Our results indicate that both laparoscopic and laparotomic approaches are feasible in patients with endometrial cancer but laparoscopy may have more advantages than laparotomy in postoperative pain and days of hospitalization, like other studies also concluded.37,9,13 There were no significant differences for intraoperative and postoperative complications, and not also in blood loss. Many studies have reported less bleeding in laparoscopic procedures,5,6,12,13,1518 but there were no differences in a randomized trial.3,4

On the other hand, a longer operative time is needed for laparoscopic staging surgery. That fact is common in most of the studies published,3,4,6,7,15 except of one.13 It is also important to note that the development of the study coincided with the learning curve of the laparoscopic surgeons of our hospital, and this fact may have contributed to elongate the surgical procedure.

However, laparoscopy does not seem to improve the overall survival and the disease-free survival rate,3,4,9,1315,17,18 although multicenter randomized trials are required to evaluate the overall oncologic outcomes of this procedure.

It has been a topic of controversial in the recent years on the use of uterine manipulators during laparoscopic procedures, because of the role that they may play in endometrial cancer recurrence. The uterine manipulator is essential to improve exposure and prevent ureteral complications.
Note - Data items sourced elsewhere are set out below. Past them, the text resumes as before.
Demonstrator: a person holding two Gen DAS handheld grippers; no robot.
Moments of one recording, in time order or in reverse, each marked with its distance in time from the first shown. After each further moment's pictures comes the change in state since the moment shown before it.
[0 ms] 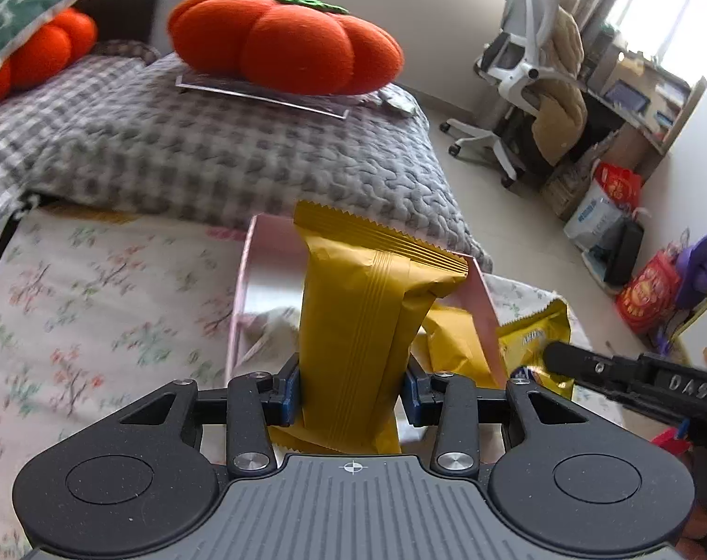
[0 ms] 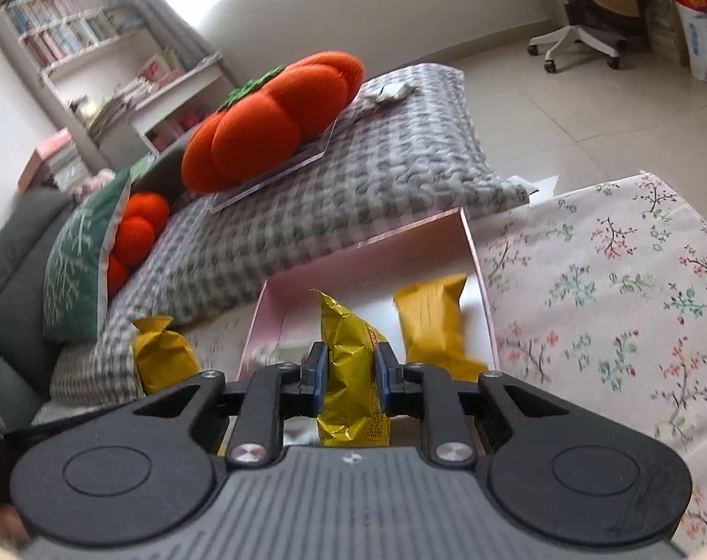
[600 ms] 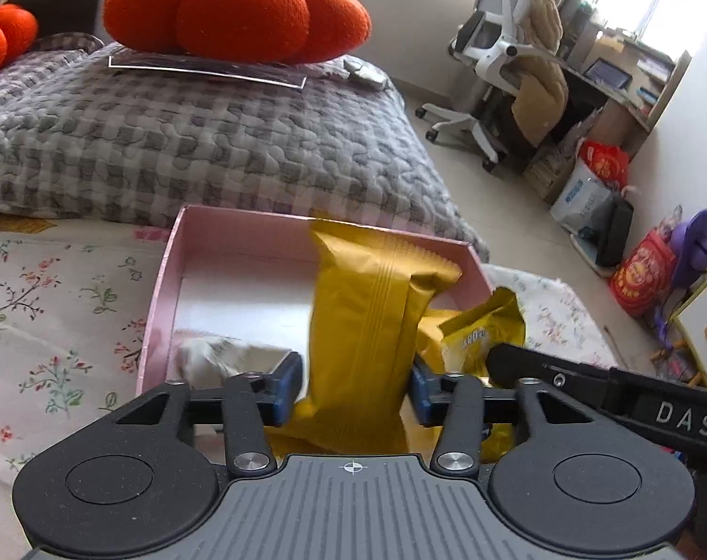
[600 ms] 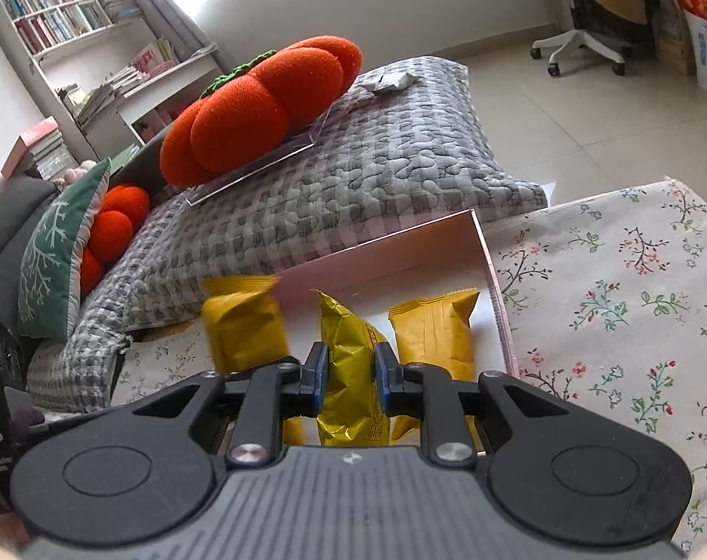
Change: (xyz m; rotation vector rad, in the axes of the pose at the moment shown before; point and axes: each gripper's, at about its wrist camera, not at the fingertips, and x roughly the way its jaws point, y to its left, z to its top) left arm 0.074 -0.012 0.000 0.052 0.007 -0.048; right arm 0.041 0.006 -0.004 -0.044 0.004 -0.035
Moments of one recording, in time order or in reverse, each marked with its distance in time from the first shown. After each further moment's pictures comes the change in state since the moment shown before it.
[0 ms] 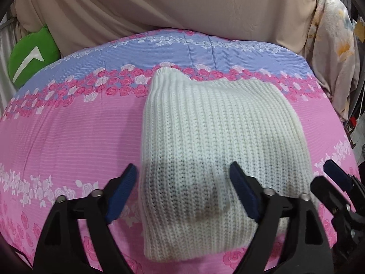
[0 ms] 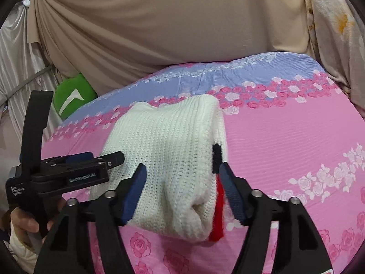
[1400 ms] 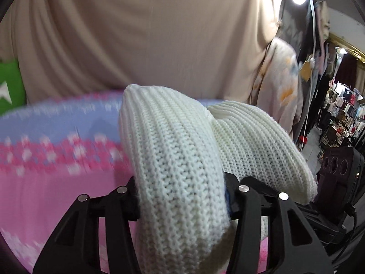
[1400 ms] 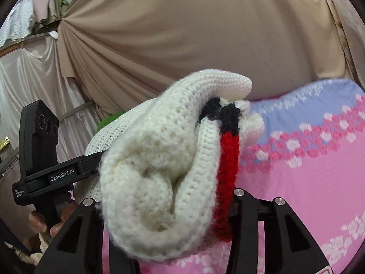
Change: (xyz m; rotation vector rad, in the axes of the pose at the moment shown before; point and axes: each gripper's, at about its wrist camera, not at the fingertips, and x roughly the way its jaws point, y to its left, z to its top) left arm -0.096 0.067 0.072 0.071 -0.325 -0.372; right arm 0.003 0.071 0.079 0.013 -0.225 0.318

This has increased concerns regarding the dissemination of malignant cells to the vaginal cuff and the peritoneal cavity through the fallopian tubes. It was claimed that the fallopian tubes should be occluded at the beginning of the procedure. However, the findings that peritoneal washings before and after the insertion of the uterine manipulator were identical indicated that uterine manipulation during laparoscopic hysterectomy does not increase the incidence of positive peritoneal cytology in endometrial cancer.21,22 In our study, we used a uterine manipulator in all the laparoscopic procedures, and there were no statistically significant differences between the rate of peritoneal recurrences and in vaginal cuff for both groups. Further investigation is needed for the clarification of the influence of uterine manipulators in cancer recurrence.

The main strengths of our study are the long-term follow-up (60 months) and the fact that all the surgical treatment in the laparoscopy group was performed using uterine manipulator. On the other hand, the weakness of it is that it is not a randomized controlled trial and the power of the study is limited because of the small sample size.

With our data, we can conclude that the type of surgical approach and the use of uterine manipulators do not seem to influence the disease-free survival and recurrence rates in early-stage endometrial cancer.

Footnotes

The authors declare no conflicts of interest.